**Work to be completed:** Would you transcribe only the lines from the one holding "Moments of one" through the end of the material, exactly, without any pictures?

**Supplied information:**
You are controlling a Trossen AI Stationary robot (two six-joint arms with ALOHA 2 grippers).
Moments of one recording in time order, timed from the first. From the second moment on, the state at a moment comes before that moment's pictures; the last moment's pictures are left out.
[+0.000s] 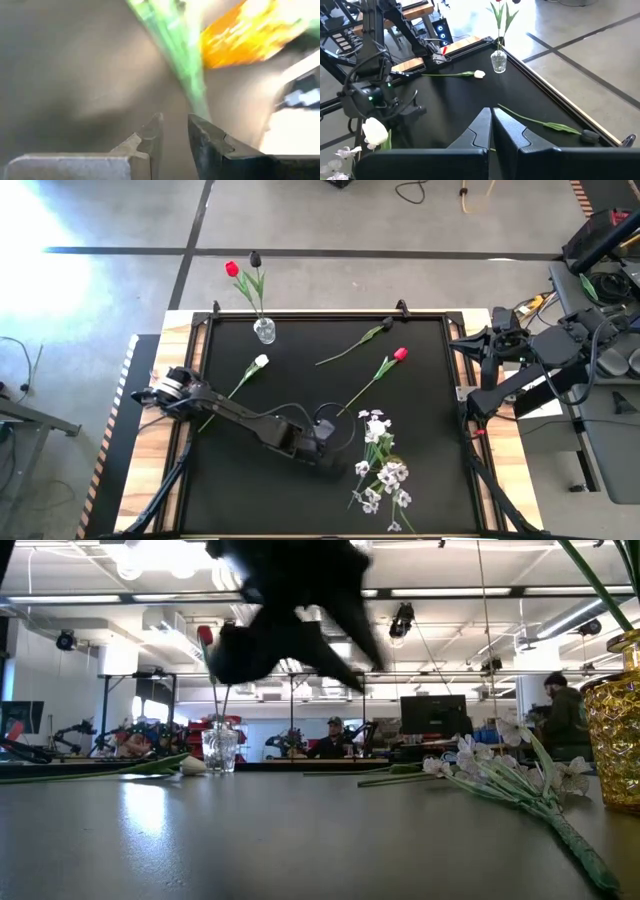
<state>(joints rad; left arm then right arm) -0.36 1.95 1.39 -0.31 -0.17 -1.17 0.46 0.91 1.60 -1.30 0.68 0.60</state>
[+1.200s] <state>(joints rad) -0.30 2.36 1.72 -0.16 -0.33 -1.19 0.46 0.97 1.60 -1.29 0.68 0.60</state>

**Written response:**
Moments of one recording in time order, timed from the first. From the second moment on, the state at a moment comes before that moment's pictures; the last moment's pictures are left out.
[+0.000s] 
<state>(joints rad; left arm then right arm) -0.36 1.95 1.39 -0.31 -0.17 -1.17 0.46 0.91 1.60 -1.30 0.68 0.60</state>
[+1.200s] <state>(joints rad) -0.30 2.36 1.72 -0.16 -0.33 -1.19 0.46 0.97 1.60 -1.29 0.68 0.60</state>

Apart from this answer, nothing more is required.